- Born: November 20, 1943 Hamilton, Ontario, Canada
- Died: September 30, 1991 (aged 47) Boston, Massachusetts, U.S.
- Education: MIT
- Known for: Undergraduate Research Opportunities Program, MIT Dean for Undergraduate Education
- Scientific career
- Fields: Metallurgy
- Workplaces: MIT

= Margaret MacVicar =

MIT physicist

Margaret L.A. (Scotty) MacVicar (November 20, 1943 – September 30, 1991) was an American physicist and educator. In addition to serving as MIT's Dean of Undergraduate Education (1985–1990), MacVicar is credited with founding the now widely emulated Undergraduate Research Opportunities Program (UROP) in 1969. MacVicar received her undergraduate and graduate degrees at MIT and joined the faculty, giving her the rare distinction of being a "MIT lifer."

==Background==
MacVicar was born on November 20, 1943, in Hamilton, Ontario to George and Elizabeth MacVicar. Her family relocated to Flint, Michigan in 1946 where she lived until she graduated from high school in 1961. Because she had been taking classes at a local junior college as a high school student, a local retired General Motors senior executive offered to help defray the costs of attending MIT.

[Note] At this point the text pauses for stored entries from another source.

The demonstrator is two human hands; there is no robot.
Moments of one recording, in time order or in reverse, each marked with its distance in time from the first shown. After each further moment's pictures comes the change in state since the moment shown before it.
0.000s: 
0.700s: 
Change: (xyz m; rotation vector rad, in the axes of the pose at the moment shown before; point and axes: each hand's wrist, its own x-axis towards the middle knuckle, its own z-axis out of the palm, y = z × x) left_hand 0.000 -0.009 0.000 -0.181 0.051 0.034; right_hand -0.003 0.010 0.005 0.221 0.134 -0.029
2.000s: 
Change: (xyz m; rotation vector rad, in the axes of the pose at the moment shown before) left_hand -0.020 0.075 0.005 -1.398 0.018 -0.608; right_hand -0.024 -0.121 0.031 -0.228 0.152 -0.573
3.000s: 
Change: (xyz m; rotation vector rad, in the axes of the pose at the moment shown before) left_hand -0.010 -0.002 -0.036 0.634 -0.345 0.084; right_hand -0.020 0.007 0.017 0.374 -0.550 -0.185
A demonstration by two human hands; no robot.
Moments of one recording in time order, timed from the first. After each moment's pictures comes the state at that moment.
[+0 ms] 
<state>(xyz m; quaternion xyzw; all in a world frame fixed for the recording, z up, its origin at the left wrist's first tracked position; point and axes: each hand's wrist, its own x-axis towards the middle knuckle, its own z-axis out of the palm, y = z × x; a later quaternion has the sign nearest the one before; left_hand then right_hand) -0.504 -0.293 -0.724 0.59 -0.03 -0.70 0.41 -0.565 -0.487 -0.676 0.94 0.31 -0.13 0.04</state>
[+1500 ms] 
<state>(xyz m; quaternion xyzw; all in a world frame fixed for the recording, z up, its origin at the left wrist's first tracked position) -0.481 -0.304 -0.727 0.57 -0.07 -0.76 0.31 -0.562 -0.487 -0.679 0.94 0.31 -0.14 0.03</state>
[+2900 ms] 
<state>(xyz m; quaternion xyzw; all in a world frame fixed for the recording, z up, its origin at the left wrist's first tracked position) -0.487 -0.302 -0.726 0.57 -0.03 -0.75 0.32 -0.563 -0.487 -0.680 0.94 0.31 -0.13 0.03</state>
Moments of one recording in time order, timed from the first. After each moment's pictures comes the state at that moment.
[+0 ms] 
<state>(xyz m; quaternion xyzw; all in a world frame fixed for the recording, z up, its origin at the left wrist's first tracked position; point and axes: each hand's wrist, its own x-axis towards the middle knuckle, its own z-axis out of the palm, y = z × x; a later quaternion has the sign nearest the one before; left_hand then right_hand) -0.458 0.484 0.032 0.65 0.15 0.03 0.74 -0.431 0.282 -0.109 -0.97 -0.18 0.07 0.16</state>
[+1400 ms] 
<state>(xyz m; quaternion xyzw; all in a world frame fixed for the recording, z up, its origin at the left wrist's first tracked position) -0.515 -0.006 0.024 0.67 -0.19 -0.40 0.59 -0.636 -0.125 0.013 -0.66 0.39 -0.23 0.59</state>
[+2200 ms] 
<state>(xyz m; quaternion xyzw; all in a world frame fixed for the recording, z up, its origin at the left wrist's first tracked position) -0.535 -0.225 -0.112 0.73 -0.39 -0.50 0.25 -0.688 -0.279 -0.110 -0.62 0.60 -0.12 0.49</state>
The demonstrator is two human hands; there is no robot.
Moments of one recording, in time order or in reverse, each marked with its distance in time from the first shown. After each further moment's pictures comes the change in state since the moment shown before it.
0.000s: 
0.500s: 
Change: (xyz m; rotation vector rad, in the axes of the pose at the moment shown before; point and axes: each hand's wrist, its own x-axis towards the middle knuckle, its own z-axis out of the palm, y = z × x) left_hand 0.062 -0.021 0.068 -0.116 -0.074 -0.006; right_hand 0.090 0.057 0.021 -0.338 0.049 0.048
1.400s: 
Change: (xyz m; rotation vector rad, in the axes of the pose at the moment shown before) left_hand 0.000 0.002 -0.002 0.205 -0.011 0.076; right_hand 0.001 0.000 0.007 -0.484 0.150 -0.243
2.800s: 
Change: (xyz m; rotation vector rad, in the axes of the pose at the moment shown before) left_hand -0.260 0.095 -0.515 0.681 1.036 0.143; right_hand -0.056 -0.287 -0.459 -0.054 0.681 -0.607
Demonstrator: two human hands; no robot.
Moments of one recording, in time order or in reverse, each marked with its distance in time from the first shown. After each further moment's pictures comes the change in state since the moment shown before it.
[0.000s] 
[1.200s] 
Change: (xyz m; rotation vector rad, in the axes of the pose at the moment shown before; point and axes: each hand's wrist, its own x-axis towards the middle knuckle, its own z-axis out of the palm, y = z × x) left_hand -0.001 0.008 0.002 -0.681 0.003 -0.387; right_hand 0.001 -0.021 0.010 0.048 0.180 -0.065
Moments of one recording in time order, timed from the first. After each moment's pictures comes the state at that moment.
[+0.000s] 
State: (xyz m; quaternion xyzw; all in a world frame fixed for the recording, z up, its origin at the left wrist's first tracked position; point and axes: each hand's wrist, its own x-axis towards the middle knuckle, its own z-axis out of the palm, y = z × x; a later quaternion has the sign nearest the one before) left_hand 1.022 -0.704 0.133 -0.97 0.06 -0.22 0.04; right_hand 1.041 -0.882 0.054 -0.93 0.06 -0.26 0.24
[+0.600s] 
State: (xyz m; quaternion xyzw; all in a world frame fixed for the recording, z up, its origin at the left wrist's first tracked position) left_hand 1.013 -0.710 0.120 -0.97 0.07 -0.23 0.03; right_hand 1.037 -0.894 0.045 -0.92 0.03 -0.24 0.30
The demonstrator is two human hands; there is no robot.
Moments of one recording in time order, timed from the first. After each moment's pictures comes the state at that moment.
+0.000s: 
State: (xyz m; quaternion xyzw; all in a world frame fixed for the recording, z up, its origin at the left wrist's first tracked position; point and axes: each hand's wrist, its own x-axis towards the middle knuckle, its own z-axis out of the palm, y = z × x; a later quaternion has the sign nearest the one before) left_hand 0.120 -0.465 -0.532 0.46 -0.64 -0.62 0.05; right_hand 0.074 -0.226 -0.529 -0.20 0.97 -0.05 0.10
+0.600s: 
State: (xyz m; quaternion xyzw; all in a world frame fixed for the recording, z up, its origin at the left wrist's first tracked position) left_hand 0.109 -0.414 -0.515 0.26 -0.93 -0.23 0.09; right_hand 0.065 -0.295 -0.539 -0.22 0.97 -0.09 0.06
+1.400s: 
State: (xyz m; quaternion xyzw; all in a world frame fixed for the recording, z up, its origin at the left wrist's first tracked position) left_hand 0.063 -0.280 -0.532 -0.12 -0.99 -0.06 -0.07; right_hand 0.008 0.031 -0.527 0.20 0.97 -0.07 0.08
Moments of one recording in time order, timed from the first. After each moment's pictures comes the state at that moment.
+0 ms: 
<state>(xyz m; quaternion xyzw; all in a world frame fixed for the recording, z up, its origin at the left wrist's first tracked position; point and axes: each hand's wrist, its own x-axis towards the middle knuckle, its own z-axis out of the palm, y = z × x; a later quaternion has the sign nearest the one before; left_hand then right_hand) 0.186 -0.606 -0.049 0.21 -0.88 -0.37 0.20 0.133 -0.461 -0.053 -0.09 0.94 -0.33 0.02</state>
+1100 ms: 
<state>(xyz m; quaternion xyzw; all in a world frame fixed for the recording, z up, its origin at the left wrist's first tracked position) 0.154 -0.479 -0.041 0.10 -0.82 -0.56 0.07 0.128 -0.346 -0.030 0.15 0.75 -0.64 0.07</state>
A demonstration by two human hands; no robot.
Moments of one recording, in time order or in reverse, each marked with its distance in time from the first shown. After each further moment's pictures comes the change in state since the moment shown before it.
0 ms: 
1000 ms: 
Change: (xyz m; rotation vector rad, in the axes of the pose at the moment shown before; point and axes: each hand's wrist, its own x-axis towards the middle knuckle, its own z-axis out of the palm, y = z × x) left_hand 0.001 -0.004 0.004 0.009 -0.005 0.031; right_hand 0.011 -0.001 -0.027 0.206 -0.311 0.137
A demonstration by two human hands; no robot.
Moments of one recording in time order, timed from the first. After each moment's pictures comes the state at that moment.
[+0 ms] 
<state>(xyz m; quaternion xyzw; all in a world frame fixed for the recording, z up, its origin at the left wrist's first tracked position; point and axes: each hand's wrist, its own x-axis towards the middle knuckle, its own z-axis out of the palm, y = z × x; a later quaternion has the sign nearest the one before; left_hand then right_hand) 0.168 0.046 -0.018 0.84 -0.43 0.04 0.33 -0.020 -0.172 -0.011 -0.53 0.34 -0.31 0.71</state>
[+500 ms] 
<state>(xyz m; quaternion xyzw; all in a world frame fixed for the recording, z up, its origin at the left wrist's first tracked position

At MIT, she was one of the first residents of the McCormick Hall women's dormitory, which opened in the fall of 1963. She was the president of the Association of Women students, and also served as a physics tutor at McCormick Hall; Shirley Ann Jackson was one of the students she tutored. She received a Bachelor of Science degree in physics in 1964 (although she is often identified as a member of the class of 1965, with whom she entered MIT; compare and ) and a doctor of science (Sc.D) degree in metallurgy and materials science in 1967. Between 1967 and 1969, she worked as a post-doctoral fellow in the Royal Society Mond section of the Cavendish Laboratory at the University of Cambridge. In 1969, she joined the department of physics at MIT, where her research investigated high-temperature metal and ceramic superconductors, single crystal and thin-film materials research, and detecting corrosion kinetics using superconducting magnetometry.

As dean for undergraduate education, she worked to recruit more women, minorities, and students of varied interests, implemented changes in the humanities and social science requirements, and publicly criticized a Department of Defense policy barring homosexuals from ROTC programs.

MacVicar was awarded an honorary Doctor of Science from Clarkson University in 1985. She was Orator at the 1984 Literary Exercises of Phi Beta Kappa at Harvard University; Cecil and Ida Green Distinguished Lecturer at the University of Texas in 1979; and Vollmer W. Fries Lecturer at Rensselaer Polytechnic Institute in 1976. She was a member of the corporations of the Charles S. Draper Laboratory and Woods Hole Oceanographic Institution, a trustee of Radcliffe College and of the Boston Museum of Science, and a director of Exxon Corporation, the Harvard/MIT Cooperative Society and H. W. Brady Company. She was a fellow of the American Physical Society. In 1986, MacVicar was awarded the Valeria A. Knapp Award by The College Club of Boston in memory of the teacher and director of The Winsor School, a girls' college prep school, from 1951 to 1963.

She died on September 30, 1991, at the Dana–Farber Cancer Institute, a year after being diagnosed with cancer.

==Undergraduate Research Opportunities Program==

MIT is deeply committed to the premise that undergraduates should inhabit a very special world-that of a moral and intellectual universe with certain fixed stars, but also with wide spaces in between where students can find room to wander and to make their own paths.
— Margaret MacVicar

MacVicar established the Undergraduate Research Opportunities Program (UROP) in 1969 based upon a suggestion from Edwin H. Land. The program allows undergraduates to gain hands-on research experience with faculty members around the university and provides the laboratories with the funds to employ the students. More than 3,000 undergraduates (75% of the undergraduate population) participate annually. The program has since been cited as a model educational program by the Department of Education, National Science Foundation, and several private foundations.

==MacVicar Faculty Fellows==
Each year, beginning in 1992, members of the faculty are selected as Margaret MacVicar Faculty Fellows "to recognize faculty members who have profoundly influenced our students through their sustained and significant contributions to teaching and curriculum development." The fellows are appointed for a ten-year term and receive support from the Teaching and Learning Laboratory. The fellows are announced on "MacVicar Day" in early March with roundtable discussions and symposia centered on various facets of undergraduate education such as curriculum requirements, mentoring, classrooms, international exposure.

==Margaret L. A. MacVicar ’65, ScD ’67 Award==
The MIT Alumni Association and MIT created the Margaret L. A. MacVicar ’65, ScD ’67 Award, and each year "is given in recognition of innovation, dedication and meaningful impact for the Alumni Association or the Institute in any area of volunteer activity, demonstrating strong potential for future volunteer leadership for the Alumni Association."